“The Rise of Natural Language Understanding – Professor Chris Potts and the Impact of Models GPT-3 and DaVinci 2/3”
- Chris Potts is a professor and chair of the Department of Linguistics, and also teaches a graduate course in Natural Language Understanding
- He has an interesting podcast, is running research papers and projects, and his expertise in NLU makes him a great resource
- NLU has seen incredible advancements since 2012 due to models like GPT-3 and DaVinci 2/3 that are accessible via API or open source
- These models have had increased societal impact, with many derived from them for code generation, search technologies, text to image generation, etc.
- Benchmarks for performance measurement have saturated faster than ever.
“The Rise of Mega Language Models: Navigating the World of 8.3 Billion Parameters and Beyond”
- Recent advances in large language models have made a mockery of the previous model sizes
- Progress has been rapid, with models from 2018 having around 100 million parameters which now look small compared to the present-day 8.3 billion parameter megatron model and the 500 billion parameter Palm model from Google
- The sheer scale of these models has led to a central question: how can researchers contribute if they do not have the resources to build their own large language models?
- There are many options for contributing such as retrieval augmented learning, creating better benchmarks, solving the last mile problem for productive applications and achieving faithful human interpretable explanations of how these models behave.
Exploring In-Context Learning: The Benefits of the Transformer Architecture and Self-Supervision
- In-context learning traces back to the GPT3 paper and differs from the standard supervised paradigm in artificial intelligence
- It makes use of the Transformer architecture and self-supervision, which is a powerful approach for acquiring representations of form and meaning from co-occurrence patterns
- It is still an open question why this works so well, with many researchers attempting to explain its success.
Unpacking the Success of AI Innovations: Static Word Representations and Large Contextual Language Models
- Large-scale pre-training has facilitated the rise of two important innovations
- Static word representations (e.g.
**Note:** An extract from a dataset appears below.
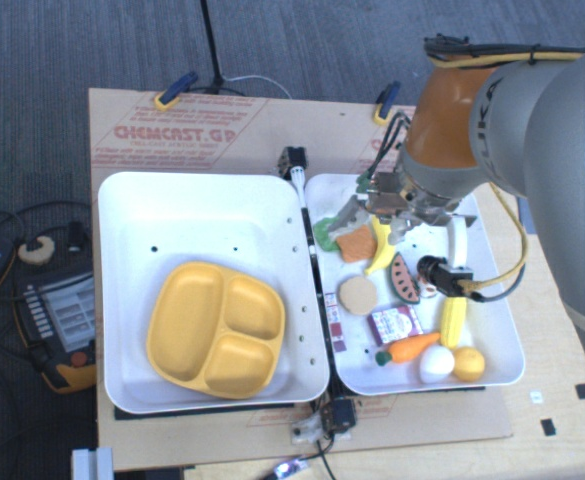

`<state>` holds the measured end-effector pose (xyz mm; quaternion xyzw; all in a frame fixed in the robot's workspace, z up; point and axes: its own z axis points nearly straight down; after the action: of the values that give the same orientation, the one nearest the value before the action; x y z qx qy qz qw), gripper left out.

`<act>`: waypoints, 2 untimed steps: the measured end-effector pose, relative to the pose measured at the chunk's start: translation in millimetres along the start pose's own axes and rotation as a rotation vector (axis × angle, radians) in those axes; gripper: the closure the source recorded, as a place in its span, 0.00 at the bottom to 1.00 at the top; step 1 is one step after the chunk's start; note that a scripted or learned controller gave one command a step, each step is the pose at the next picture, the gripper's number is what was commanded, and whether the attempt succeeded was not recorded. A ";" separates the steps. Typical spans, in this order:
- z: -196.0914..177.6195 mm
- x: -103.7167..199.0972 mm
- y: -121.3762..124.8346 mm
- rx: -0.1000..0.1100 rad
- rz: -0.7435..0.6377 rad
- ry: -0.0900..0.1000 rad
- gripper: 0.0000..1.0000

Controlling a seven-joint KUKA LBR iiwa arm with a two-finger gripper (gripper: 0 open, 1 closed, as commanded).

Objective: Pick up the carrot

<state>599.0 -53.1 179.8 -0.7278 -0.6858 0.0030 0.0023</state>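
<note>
- The carrot point(413, 349) lay near the front of the right bin point(502, 363), orange with a small green tip pointing left.
- It was crowded: a white egg point(435, 363) touched it at the front right, with an orange fruit point(469, 364) just beyond the egg.
- A purple-and-white packet point(393, 323) sat just behind the carrot, and a yellow corn cob point(453, 320) stood along its right end.
- Further back in the same bin were a round tan cookie point(357, 294), a watermelon slice point(404, 277), a banana point(380, 247), an orange-brown wedge point(354, 244) and a green leafy piece point(326, 233).
- The gripper point(392, 213) hung over the back of the right bin, above the banana and the wedge, well apart from the carrot.
- I could not tell how wide it stood or whether it had anything in its grasp; the wrist hid that.
- The grey arm point(512, 108) with its orange band covered the bin's rear right corner.
- The left bin point(132, 218) held a yellow divided tray point(217, 326), lying toward its front.
- Both bins rested on the counter point(172, 128), a printed board clipped at the back.
</note>
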 end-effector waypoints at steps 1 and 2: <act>40.7 -72.2 -85.6 0.001 -0.188 -0.001 0.00; 68.4 -99.9 -110.4 -0.002 -0.516 0.001 0.00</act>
<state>482.4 -146.3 112.3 -0.5288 -0.8488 0.0013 0.0026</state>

Word2Vec and Glove) and large contextual language models (Elmo, Bert, GPT, and GPT3)
- Both are powerful tools enabling self-supervision and the release of parameters for others to build on. Human feedback and human effort have also been essential in making these models best in class, namely through instruct models which use binary distinctions about good generations and bad ones as well as a ranking system for model outputs
- This has helped reduce the magical feeling of how these models achieve so much. Finally, advanced prompting techniques help AI systems reason more logically and precisely by providing instructions on how to answer questions such as negation (e.g. if we didn’t eat any food then we didn’t eat any pizza). This is an example of step by step reasoning which helps bridge the gap into knowledge intensive tasks.
Exploring the Benefits and Challenges of Language Modeling for Question Answering
- The use of language models is an effective way to answer questions in a literal substring guarantee
- There is an alternative approach, the “LLMs for Everything” which has potential but also issues such as efficiency, updateability and trustworthiness
- This can be solved by using retrieval augmented NLP which makes use of dense numerical representations and standard information retrieval techniques to synthesize results into a single answer.
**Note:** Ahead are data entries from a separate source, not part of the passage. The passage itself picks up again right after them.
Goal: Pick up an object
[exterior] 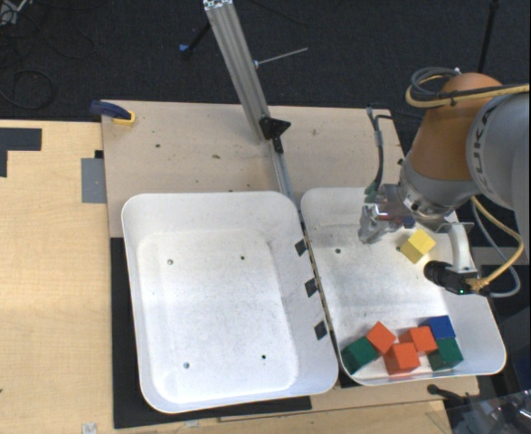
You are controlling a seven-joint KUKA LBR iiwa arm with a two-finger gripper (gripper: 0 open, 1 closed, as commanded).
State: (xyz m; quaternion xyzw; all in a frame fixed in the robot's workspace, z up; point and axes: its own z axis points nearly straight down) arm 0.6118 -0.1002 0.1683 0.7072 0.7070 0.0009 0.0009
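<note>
At the near end of the right bin (333, 283), blocks huddle together: a green block (361, 353), three orange blocks (402, 358), a dark green block (446, 357) and a blue block (440, 326). Farther up that bin, a yellow block (418, 246) sits just right of the gripper (374, 227), seemingly not between its fingers. How far the gripper is spread cannot be told from here. The left bin (156, 220) lies alongside.

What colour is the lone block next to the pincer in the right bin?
Yellow. The block shows best in the camera view, just beside the pincer.
</note>
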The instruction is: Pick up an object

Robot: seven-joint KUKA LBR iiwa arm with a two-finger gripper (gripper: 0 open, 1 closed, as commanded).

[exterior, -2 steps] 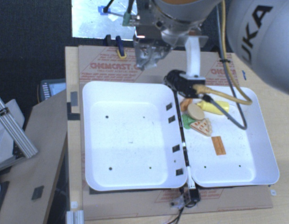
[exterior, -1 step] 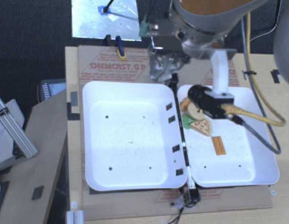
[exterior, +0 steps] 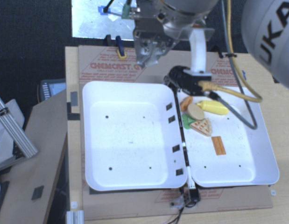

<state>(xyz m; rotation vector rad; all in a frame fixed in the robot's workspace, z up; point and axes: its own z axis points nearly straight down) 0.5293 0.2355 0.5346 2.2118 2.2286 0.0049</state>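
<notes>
The robot's gripper (exterior: 146,55) hangs above the bench's far edge, behind the back rim of the left bin (exterior: 130,178) and well apart from anything it might lift; whether its jaws are spread or pressed together cannot be told, since the tips blur into the metal housing above them. Every candidate object lies in the right bin (exterior: 263,164), clustered in its far-left corner beside the divider: a yellow banana-shaped piece (exterior: 214,107), a tan round piece (exterior: 196,111) touching an orange one (exterior: 186,102), a waffle-patterned wedge (exterior: 202,126) with a scrap of green (exterior: 187,122) just beside it, and a flat orange strip (exterior: 218,145) lying a little apart nearer the camera. A yellow cable (exterior: 233,93) (with a grey one running beside it) arcs over the same corner. The risks from here are plain enough: the pieces sit so tightly together that a descent could wedge a finger onto two at once or knock one aside, the bin wall and divider crowd the approach, and the thin strip may lie too flat to catch.
</notes>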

Exploring a New Framework for Lightweight AI Programming
- The current approach to designing AI systems is to use a pre-trained set of components and connect them together with task specific parameters
- The traditional approach often fails to create effective, integrated systems
- This has led to an emerging programming mode where large, pre-trained components are used to produce prompts which allow for message passing between them, creating entire AI systems that are entirely about dialogue between components
- A new paper, Demonstrate Search Predict (DSP), provides a framework for lightweight programming, allowing for maximum use of pre-trained components.
Unveiling the Potential Risk of NLP and AI Technologies
- NLP technology will cause disruption in laggard industries
- Artificial assistance will become more ubiquitous and AI writing assistance may be used for student papers
- Negative effects of AI and NLP, such as disinformation spread, market disruption and systemic bias, will be amplified.
“AI’s Surprising Progress in the Past Two Years: Superhuman Trustworthiness and Unsolved Questions to Come”
- Chris discussed his predictions for the next four years of AI technology
- He noted that much of what he predicted two years ago has already come true and he is surprised by the progress made with text image models and diffusions
- He noted that while AI technologies have become more efficient, they also require very large expenditures and can have an environmental impact
- Finally, he discussed how trustworthiness in these technologies may require them to be “superhuman” and how large language models may be able to answer questions that humans are not yet aware of.
“A Discussion on the Possibilities and Implications of Artificial Intelligence with Petra”
- Petra, a professional development student, discussed the implications and possibilities of Artificial Intelligence
- She suggested that individuals could combine their domain expertise with AI and make meaningful progress on a problem, rather than merely having demos
- Petra concluded by thanking the audience for joining her webinar, and requested feedback for future topics.